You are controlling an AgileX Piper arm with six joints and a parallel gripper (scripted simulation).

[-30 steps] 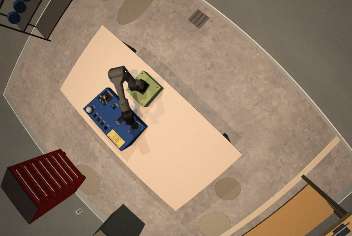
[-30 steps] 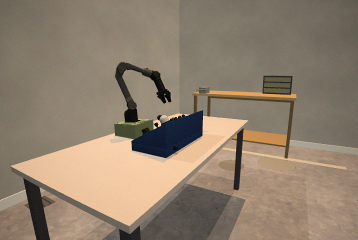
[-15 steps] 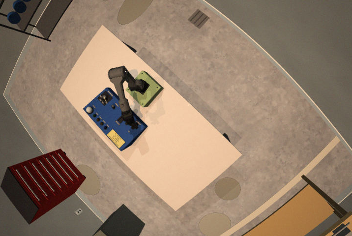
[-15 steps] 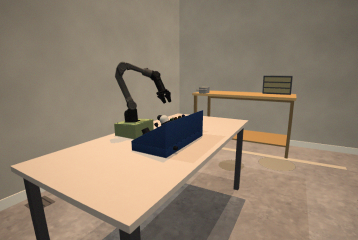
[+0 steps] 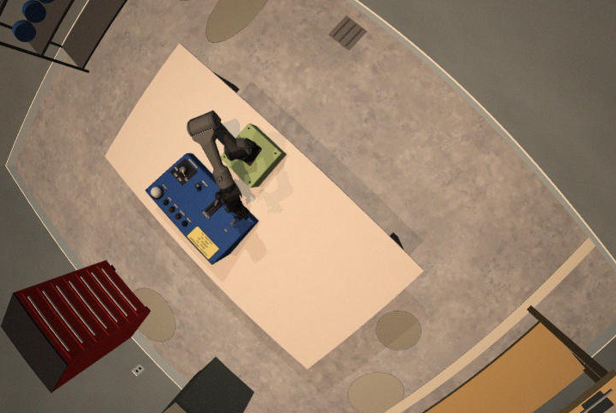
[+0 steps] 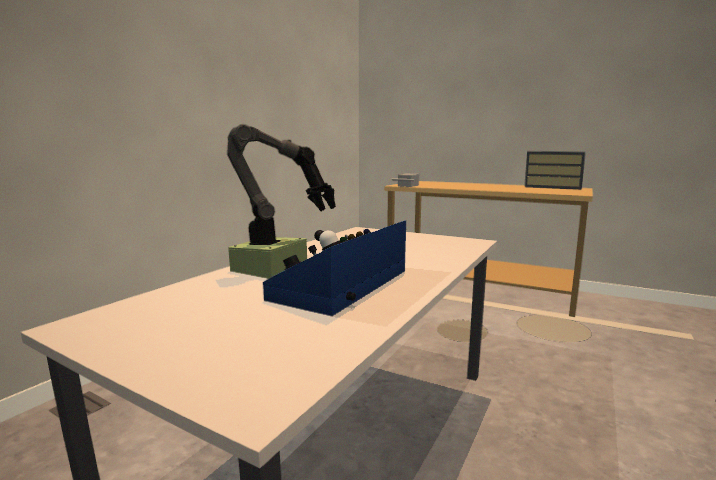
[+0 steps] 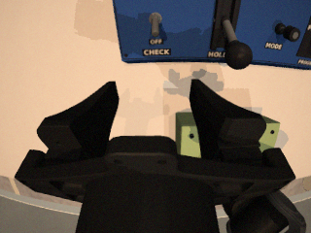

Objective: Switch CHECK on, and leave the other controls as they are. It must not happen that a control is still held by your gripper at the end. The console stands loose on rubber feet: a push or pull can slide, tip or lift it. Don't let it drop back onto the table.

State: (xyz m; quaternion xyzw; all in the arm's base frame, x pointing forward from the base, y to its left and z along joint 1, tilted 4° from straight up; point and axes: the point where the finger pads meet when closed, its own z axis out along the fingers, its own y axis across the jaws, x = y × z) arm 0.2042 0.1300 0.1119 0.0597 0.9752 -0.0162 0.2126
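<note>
The check toggle is 12 cm below my hand, 10 cm ahead of it and 1 cm to the right of it. Round my hand: blue console 19 cm to the right, 13 cm below, 12 cm ahead; then mode knob 25 cm to the right, 11 cm below, 7 cm ahead; then cycle lever 13 cm to the right, 10 cm below, 6 cm ahead.
</note>
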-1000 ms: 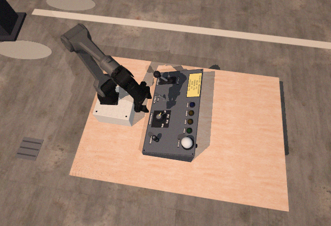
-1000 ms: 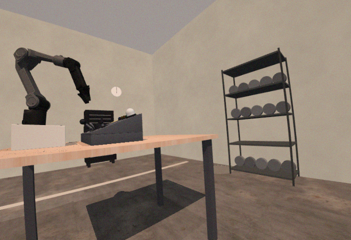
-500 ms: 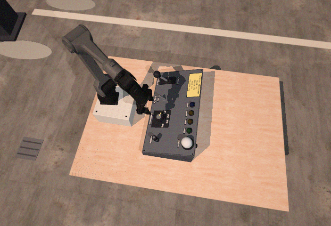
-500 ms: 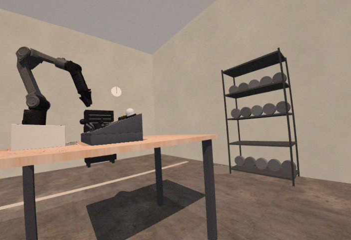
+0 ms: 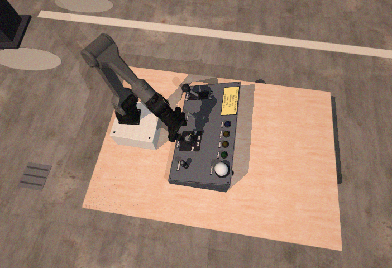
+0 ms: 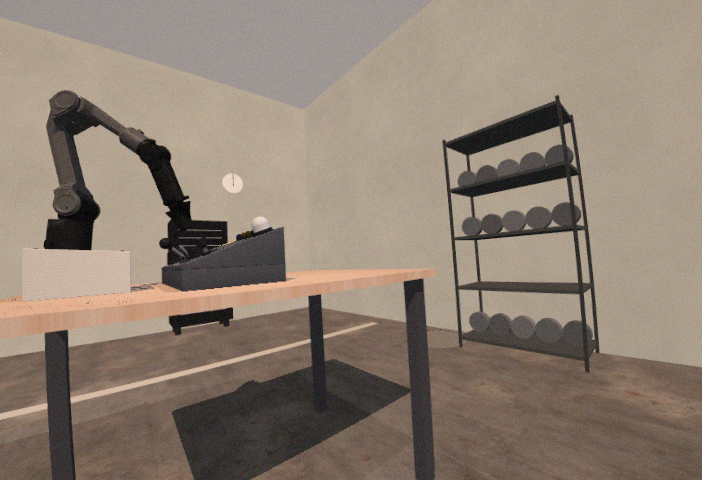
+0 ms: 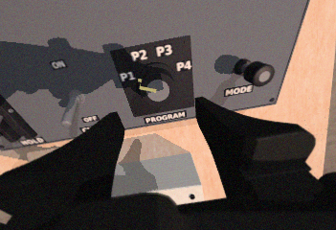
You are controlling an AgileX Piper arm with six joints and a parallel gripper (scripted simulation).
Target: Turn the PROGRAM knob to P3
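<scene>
Right now the black program knob is 30 mm ahead of my hand, 10 mm to the left of it and 70 mm below it. The rest, counted from my hand: mode switch 10 mm ahead, 120 mm to the right, 60 mm below; then check toggle 40 mm ahead, 120 mm to the left, 70 mm below; then cycle lever 30 mm ahead, 240 mm to the left, 50 mm below.
</scene>
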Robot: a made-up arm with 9 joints. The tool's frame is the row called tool.
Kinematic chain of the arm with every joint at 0, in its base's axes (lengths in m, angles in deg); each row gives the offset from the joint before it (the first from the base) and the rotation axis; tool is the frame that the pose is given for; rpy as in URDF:
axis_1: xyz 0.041 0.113 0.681 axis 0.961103 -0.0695 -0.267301
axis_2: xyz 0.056 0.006 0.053 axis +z
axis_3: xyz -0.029 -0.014 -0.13 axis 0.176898 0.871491 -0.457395
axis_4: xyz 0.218 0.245 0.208 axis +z
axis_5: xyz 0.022 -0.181 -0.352 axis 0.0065 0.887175 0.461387
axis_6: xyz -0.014 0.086 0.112 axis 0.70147 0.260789 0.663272
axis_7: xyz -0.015 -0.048 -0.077 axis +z
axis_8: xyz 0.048 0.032 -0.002 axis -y
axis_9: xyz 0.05 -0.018 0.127 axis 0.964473 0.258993 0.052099
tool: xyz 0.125 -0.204 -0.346 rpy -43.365 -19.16 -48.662
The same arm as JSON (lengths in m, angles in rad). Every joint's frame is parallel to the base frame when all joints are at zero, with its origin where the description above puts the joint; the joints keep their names.
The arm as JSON. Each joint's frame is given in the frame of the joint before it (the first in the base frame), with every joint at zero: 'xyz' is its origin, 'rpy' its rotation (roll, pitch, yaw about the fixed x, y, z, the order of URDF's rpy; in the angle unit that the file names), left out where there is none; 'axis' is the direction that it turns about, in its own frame. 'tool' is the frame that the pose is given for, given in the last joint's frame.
{"units": {"length": "m", "angle": "rad"}, "joints": [
  {"name": "axis_1", "type": "revolute", "origin": {"xyz": [0.041, 0.113, 0.681]}, "axis": [0.961103, -0.0695, -0.267301]},
  {"name": "axis_2", "type": "revolute", "origin": {"xyz": [0.056, 0.006, 0.053]}, "axis": [0.0, 0.0, 1.0]},
  {"name": "axis_3", "type": "revolute", "origin": {"xyz": [-0.029, -0.014, -0.13]}, "axis": [0.176898, 0.871491, -0.457395]},
  {"name": "axis_4", "type": "revolute", "origin": {"xyz": [0.218, 0.245, 0.208]}, "axis": [0.0, 0.0, 1.0]},
  {"name": "axis_5", "type": "revolute", "origin": {"xyz": [0.022, -0.181, -0.352]}, "axis": [0.0065, 0.887175, 0.461387]},
  {"name": "axis_6", "type": "revolute", "origin": {"xyz": [-0.014, 0.086, 0.112]}, "axis": [0.70147, 0.260789, 0.663272]},
  {"name": "axis_7", "type": "revolute", "origin": {"xyz": [-0.015, -0.048, -0.077]}, "axis": [0.0, 0.0, 1.0]},
  {"name": "axis_8", "type": "revolute", "origin": {"xyz": [0.048, 0.032, -0.002]}, "axis": [0.0, -1.0, 0.0]},
  {"name": "axis_9", "type": "revolute", "origin": {"xyz": [0.05, -0.018, 0.127]}, "axis": [0.964473, 0.258993, 0.052099]}
], "tool": {"origin": {"xyz": [0.125, -0.204, -0.346], "rpy": [-0.7569, -0.3344, -0.8493]}}}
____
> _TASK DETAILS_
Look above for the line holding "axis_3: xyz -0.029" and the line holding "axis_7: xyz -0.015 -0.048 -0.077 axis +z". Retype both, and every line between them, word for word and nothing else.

> _EXERCISE ANSWER_
axis_3: xyz -0.029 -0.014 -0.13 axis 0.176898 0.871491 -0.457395
axis_4: xyz 0.218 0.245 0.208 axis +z
axis_5: xyz 0.022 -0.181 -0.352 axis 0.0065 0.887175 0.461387
axis_6: xyz -0.014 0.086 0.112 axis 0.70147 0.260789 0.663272
axis_7: xyz -0.015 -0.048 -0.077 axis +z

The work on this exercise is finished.